[Stored items]

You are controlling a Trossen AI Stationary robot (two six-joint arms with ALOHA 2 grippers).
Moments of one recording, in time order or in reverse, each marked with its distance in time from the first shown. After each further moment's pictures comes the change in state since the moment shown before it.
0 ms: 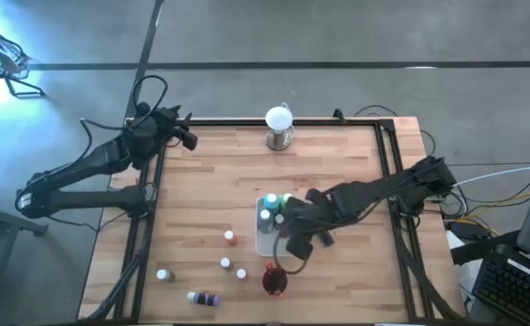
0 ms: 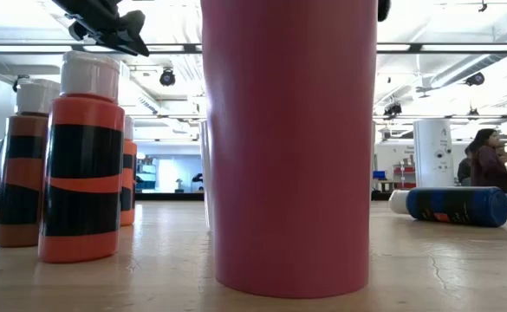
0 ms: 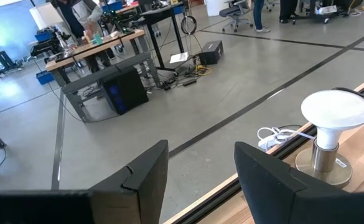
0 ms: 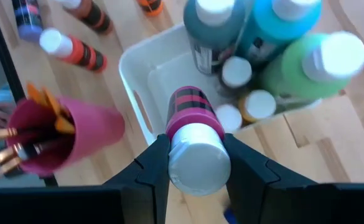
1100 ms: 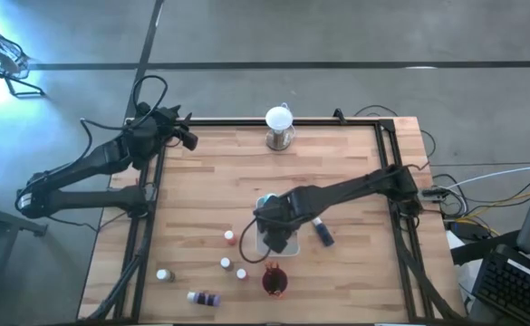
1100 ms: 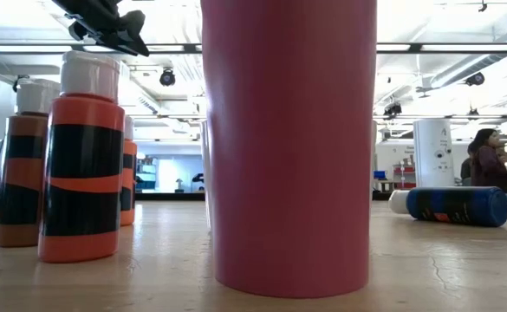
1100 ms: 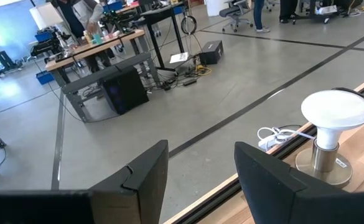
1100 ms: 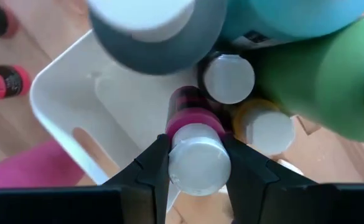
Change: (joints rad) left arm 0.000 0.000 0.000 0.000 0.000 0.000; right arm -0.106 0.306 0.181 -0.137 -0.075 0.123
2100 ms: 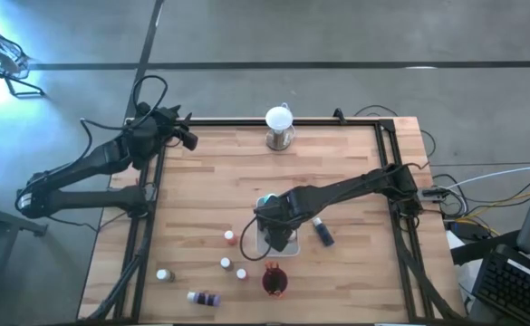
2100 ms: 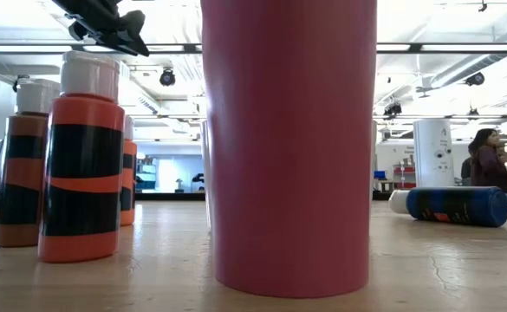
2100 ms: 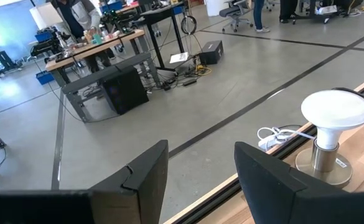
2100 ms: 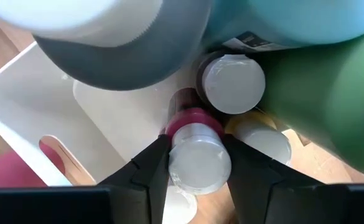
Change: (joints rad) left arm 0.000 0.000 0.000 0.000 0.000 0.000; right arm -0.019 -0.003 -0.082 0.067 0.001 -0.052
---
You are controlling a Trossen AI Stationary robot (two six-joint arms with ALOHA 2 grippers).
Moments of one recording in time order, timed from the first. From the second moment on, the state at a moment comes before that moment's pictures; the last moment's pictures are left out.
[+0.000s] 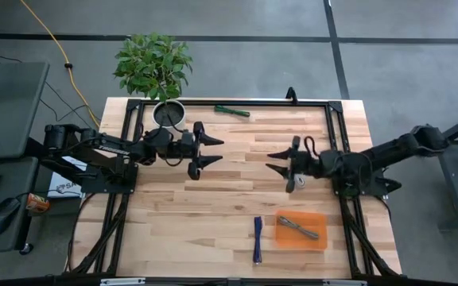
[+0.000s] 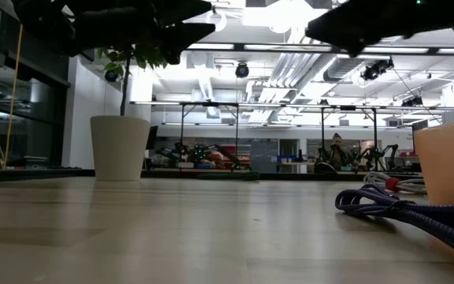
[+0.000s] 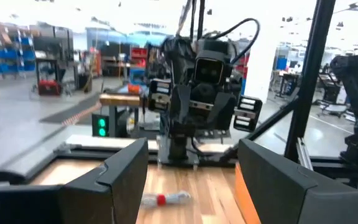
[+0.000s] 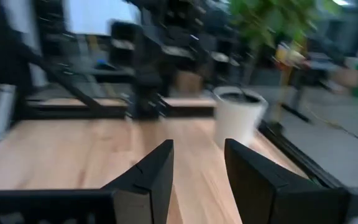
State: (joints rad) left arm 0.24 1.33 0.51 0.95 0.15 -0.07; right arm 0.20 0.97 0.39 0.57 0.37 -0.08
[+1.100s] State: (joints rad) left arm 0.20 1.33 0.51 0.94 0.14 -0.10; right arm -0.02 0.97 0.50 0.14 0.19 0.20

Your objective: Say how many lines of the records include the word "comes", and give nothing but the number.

Task response: 2